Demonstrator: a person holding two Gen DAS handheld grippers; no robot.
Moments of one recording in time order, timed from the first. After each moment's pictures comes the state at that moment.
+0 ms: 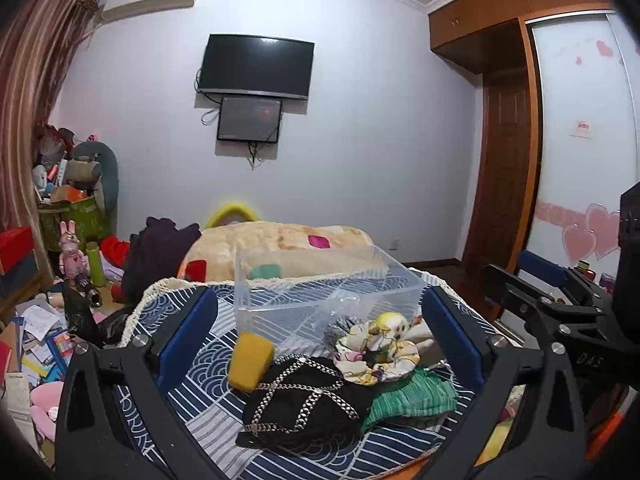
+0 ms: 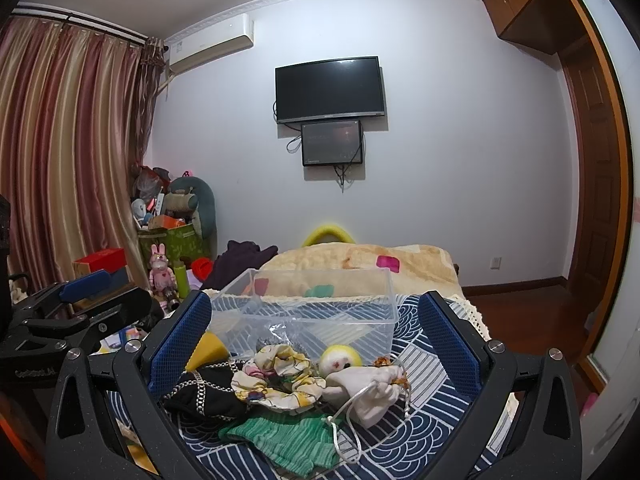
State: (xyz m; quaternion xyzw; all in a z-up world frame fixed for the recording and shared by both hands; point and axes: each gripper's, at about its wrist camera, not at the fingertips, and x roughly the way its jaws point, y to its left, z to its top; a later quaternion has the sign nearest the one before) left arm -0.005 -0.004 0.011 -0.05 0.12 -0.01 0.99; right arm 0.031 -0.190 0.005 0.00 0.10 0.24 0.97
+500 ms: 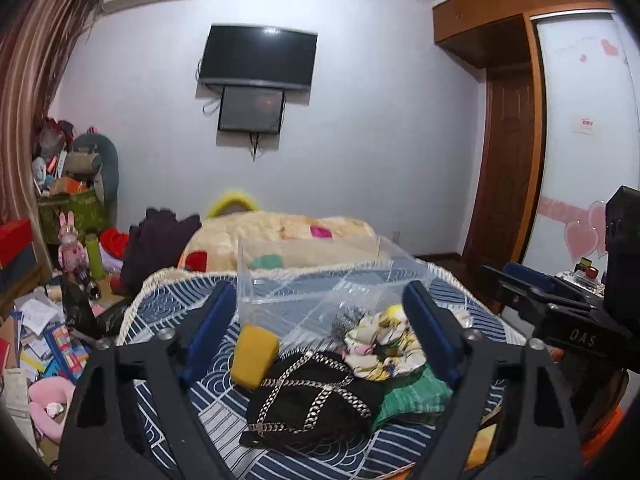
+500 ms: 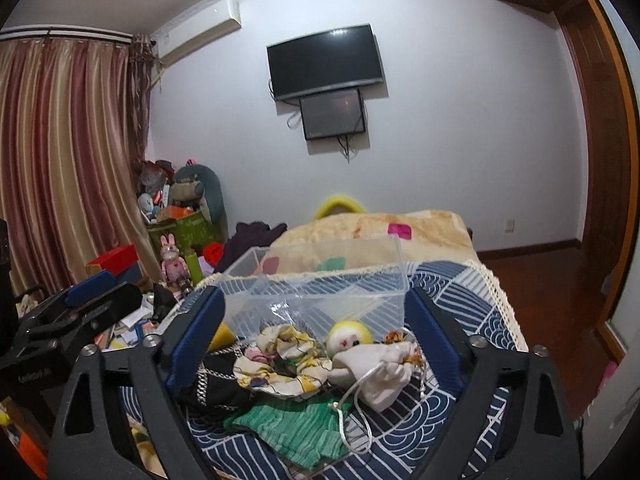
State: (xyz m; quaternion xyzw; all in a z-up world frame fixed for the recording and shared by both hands) left arm 0.008 0.006 -0.006 -0.06 0.14 -0.01 0.99; right arm 0.058 -0.196 -0.012 0.04 0.16 0.26 0.95
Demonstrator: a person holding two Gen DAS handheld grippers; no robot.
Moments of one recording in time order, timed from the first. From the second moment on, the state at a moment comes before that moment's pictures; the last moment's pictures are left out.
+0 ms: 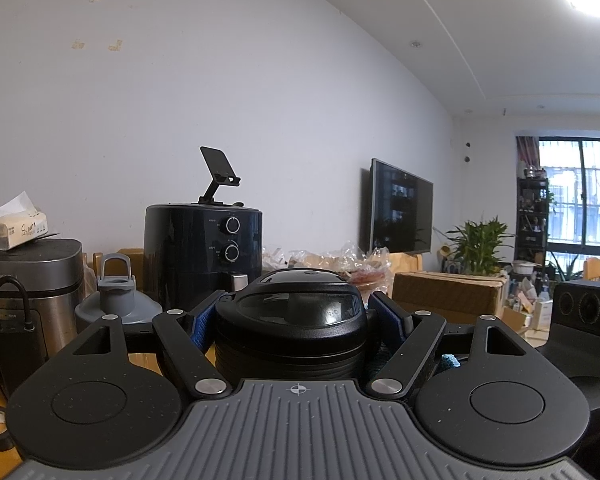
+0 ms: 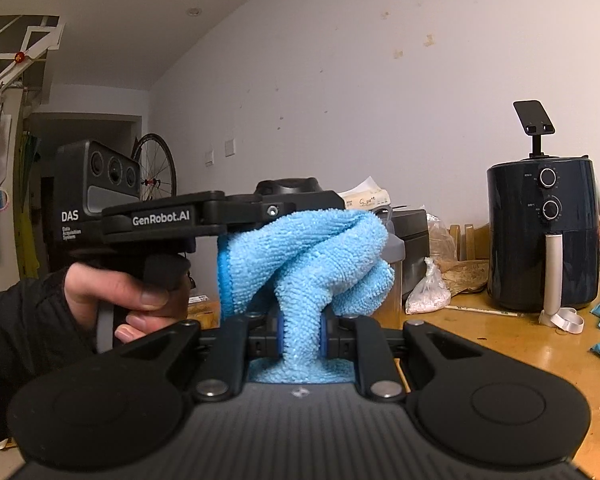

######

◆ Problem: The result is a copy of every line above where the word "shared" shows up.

◆ Exercise answer:
State: (xyz m; quaternion xyzw; all in a z-up world frame fixed for the recording and shared by both hands; point and axes: each gripper's, at about its wrist camera, not at the fingertips, and x roughly the way its jaws point, y to its left, z to its top; a later quaternion has the sign nearest the one before) left arm -0.005 -0.004 0.011 -0.05 0.12 -0.01 0.99; right arm 0.031 -0.190 0.005 0.00 0.10 0.24 0.97
State: (xyz m; quaternion xyzw; all in a z-up world frame fixed for the recording and shared by both hands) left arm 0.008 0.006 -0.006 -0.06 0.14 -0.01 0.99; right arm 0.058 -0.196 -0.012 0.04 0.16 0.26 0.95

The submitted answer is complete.